> [What you have to do]: Transcribe the records in full, keeping every character as it is.
BEGIN Records provided
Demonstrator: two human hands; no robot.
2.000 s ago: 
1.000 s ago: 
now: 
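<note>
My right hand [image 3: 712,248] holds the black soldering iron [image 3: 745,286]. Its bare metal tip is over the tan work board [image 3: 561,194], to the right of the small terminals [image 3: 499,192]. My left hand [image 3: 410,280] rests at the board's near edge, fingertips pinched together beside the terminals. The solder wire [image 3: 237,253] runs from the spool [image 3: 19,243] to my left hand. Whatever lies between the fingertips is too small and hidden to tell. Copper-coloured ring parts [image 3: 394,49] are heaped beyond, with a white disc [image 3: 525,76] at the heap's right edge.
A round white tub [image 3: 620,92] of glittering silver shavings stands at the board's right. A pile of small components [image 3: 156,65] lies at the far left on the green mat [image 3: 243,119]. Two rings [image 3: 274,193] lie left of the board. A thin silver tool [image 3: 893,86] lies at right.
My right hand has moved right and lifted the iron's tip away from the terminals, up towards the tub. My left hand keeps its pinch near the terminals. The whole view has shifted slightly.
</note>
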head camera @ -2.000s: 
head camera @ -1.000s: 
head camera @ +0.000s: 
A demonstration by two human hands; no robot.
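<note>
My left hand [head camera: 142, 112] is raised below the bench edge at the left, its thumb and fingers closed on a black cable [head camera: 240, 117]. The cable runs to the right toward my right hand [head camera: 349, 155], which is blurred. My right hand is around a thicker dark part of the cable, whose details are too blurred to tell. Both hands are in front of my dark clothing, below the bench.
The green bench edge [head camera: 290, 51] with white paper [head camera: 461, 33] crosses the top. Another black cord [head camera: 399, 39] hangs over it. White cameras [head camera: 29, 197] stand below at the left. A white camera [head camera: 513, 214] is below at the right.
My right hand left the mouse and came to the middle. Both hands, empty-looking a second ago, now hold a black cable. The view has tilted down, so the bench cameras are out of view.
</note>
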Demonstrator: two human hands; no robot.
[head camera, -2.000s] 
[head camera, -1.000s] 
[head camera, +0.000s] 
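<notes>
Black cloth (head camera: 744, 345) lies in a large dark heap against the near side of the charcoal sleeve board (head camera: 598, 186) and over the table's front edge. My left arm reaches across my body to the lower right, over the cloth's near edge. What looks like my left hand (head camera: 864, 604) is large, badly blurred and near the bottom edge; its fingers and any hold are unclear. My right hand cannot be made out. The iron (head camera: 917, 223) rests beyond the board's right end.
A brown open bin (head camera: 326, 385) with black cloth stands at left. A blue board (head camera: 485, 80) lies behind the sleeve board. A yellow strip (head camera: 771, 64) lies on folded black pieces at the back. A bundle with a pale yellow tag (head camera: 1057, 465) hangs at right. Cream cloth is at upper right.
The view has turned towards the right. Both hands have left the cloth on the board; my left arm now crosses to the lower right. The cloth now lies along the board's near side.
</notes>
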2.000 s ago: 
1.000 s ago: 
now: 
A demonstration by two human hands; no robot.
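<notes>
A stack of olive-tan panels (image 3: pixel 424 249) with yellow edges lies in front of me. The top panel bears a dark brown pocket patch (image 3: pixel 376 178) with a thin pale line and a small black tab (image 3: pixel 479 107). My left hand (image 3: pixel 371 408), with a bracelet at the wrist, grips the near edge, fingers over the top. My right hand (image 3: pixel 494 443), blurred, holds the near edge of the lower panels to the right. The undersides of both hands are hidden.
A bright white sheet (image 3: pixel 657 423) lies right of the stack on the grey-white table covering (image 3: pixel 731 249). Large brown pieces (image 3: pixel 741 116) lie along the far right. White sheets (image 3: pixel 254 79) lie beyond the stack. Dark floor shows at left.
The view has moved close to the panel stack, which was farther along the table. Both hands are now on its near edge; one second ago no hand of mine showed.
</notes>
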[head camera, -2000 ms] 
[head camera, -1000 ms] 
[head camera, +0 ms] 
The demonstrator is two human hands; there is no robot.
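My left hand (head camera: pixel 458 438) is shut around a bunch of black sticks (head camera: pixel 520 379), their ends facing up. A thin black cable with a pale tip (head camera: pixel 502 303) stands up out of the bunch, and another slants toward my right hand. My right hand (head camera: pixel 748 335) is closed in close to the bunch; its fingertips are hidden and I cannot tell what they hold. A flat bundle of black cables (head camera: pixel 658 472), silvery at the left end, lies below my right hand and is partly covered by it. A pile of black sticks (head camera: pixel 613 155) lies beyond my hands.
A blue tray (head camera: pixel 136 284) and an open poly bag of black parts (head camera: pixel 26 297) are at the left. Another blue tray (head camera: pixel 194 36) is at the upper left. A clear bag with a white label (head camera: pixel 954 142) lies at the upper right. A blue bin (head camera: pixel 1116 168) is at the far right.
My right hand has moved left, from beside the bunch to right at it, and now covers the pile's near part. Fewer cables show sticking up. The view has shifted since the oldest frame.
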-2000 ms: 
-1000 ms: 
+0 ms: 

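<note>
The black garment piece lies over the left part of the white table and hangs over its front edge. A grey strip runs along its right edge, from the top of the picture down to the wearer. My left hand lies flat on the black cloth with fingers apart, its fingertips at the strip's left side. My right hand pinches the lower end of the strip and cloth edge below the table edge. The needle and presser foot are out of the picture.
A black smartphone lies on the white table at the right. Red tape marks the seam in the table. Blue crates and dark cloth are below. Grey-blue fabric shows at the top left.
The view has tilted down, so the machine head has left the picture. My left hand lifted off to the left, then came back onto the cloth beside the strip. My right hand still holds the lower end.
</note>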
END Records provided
> [Finished exercise]:
Demonstrator: two human hands; no robot.
2.000 s ago: 
1.000 s ago: 
now: 
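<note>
My right hand [image 3: 712,248] holds the black soldering iron [image 3: 745,286]. Its bare metal tip is over the tan work board [image 3: 561,194], to the right of the small terminals [image 3: 499,192]. My left hand [image 3: 410,280] rests at the board's near edge, fingertips pinched together beside the terminals. The solder wire [image 3: 237,253] runs from the spool [image 3: 19,243] to my left hand. Whatever lies between the fingertips is too small and hidden to tell. Copper-coloured ring parts [image 3: 394,49] are heaped beyond, with a white disc [image 3: 525,76] at the heap's right edge.
A round white tub [image 3: 620,92] of glittering silver shavings stands at the board's right. A pile of small components [image 3: 156,65] lies at the far left on the green mat [image 3: 243,119]. Two rings [image 3: 274,193] lie left of the board. A thin silver tool [image 3: 893,86] lies at right.
My right hand has moved right and lifted the iron's tip away from the terminals, up towards the tub. My left hand keeps its pinch near the terminals. The whole view has shifted slightly.
</note>
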head camera @ -2.000s: 
head camera @ -1.000s: 
head camera @ +0.000s: 
A demonstration by two human hands; no robot.
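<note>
My left hand [head camera: 142, 112] is raised below the bench edge at the left, its thumb and fingers closed on a black cable [head camera: 240, 117]. The cable runs to the right toward my right hand [head camera: 349, 155], which is blurred. My right hand is around a thicker dark part of the cable, whose details are too blurred to tell. Both hands are in front of my dark clothing, below the bench.
The green bench edge [head camera: 290, 51] with white paper [head camera: 461, 33] crosses the top. Another black cord [head camera: 399, 39] hangs over it. White cameras [head camera: 29, 197] stand below at the left. A white camera [head camera: 513, 214] is below at the right.
My right hand left the mouse and came to the middle. Both hands, empty-looking a second ago, now hold a black cable. The view has tilted down, so the bench cameras are out of view.
</note>
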Demonstrator: two human hands; no robot.
[head camera, -2.000s] 
[head camera, -1.000s] 
[head camera, +0.000s] 
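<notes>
Black cloth (head camera: 744, 345) lies in a large dark heap against the near side of the charcoal sleeve board (head camera: 598, 186) and over the table's front edge. My left arm reaches across my body to the lower right, over the cloth's near edge. What looks like my left hand (head camera: 864, 604) is large, badly blurred and near the bottom edge; its fingers and any hold are unclear. My right hand cannot be made out. The iron (head camera: 917, 223) rests beyond the board's right end.
A brown open bin (head camera: 326, 385) with black cloth stands at left. A blue board (head camera: 485, 80) lies behind the sleeve board. A yellow strip (head camera: 771, 64) lies on folded black pieces at the back. A bundle with a pale yellow tag (head camera: 1057, 465) hangs at right. Cream cloth is at upper right.
The view has turned towards the right. Both hands have left the cloth on the board; my left arm now crosses to the lower right. The cloth now lies along the board's near side.
</notes>
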2.000 s ago: 
1.000 s ago: 
now: 
A demonstration by two human hands; no robot.
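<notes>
A stack of olive-tan panels (image 3: pixel 424 249) with yellow edges lies in front of me. The top panel bears a dark brown pocket patch (image 3: pixel 376 178) with a thin pale line and a small black tab (image 3: pixel 479 107). My left hand (image 3: pixel 371 408), with a bracelet at the wrist, grips the near edge, fingers over the top. My right hand (image 3: pixel 494 443), blurred, holds the near edge of the lower panels to the right. The undersides of both hands are hidden.
A bright white sheet (image 3: pixel 657 423) lies right of the stack on the grey-white table covering (image 3: pixel 731 249). Large brown pieces (image 3: pixel 741 116) lie along the far right. White sheets (image 3: pixel 254 79) lie beyond the stack. Dark floor shows at left.
The view has moved close to the panel stack, which was farther along the table. Both hands are now on its near edge; one second ago no hand of mine showed.
</notes>
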[head camera, -2000 ms] 
[head camera, -1000 ms] 
[head camera, +0 ms] 
The demonstrator is two human hands; there is no robot.
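My left hand (head camera: pixel 458 438) is shut around a bunch of black sticks (head camera: pixel 520 379), their ends facing up. A thin black cable with a pale tip (head camera: pixel 502 303) stands up out of the bunch, and another slants toward my right hand. My right hand (head camera: pixel 748 335) is closed in close to the bunch; its fingertips are hidden and I cannot tell what they hold. A flat bundle of black cables (head camera: pixel 658 472), silvery at the left end, lies below my right hand and is partly covered by it. A pile of black sticks (head camera: pixel 613 155) lies beyond my hands.
A blue tray (head camera: pixel 136 284) and an open poly bag of black parts (head camera: pixel 26 297) are at the left. Another blue tray (head camera: pixel 194 36) is at the upper left. A clear bag with a white label (head camera: pixel 954 142) lies at the upper right. A blue bin (head camera: pixel 1116 168) is at the far right.
My right hand has moved left, from beside the bunch to right at it, and now covers the pile's near part. Fewer cables show sticking up. The view has shifted since the oldest frame.
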-2000 ms: 
-1000 ms: 
+0 ms: 

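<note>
The black garment piece lies over the left part of the white table and hangs over its front edge. A grey strip runs along its right edge, from the top of the picture down to the wearer. My left hand lies flat on the black cloth with fingers apart, its fingertips at the strip's left side. My right hand pinches the lower end of the strip and cloth edge below the table edge. The needle and presser foot are out of the picture.
A black smartphone lies on the white table at the right. Red tape marks the seam in the table. Blue crates and dark cloth are below. Grey-blue fabric shows at the top left.
The view has tilted down, so the machine head has left the picture. My left hand lifted off to the left, then came back onto the cloth beside the strip. My right hand still holds the lower end.
</note>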

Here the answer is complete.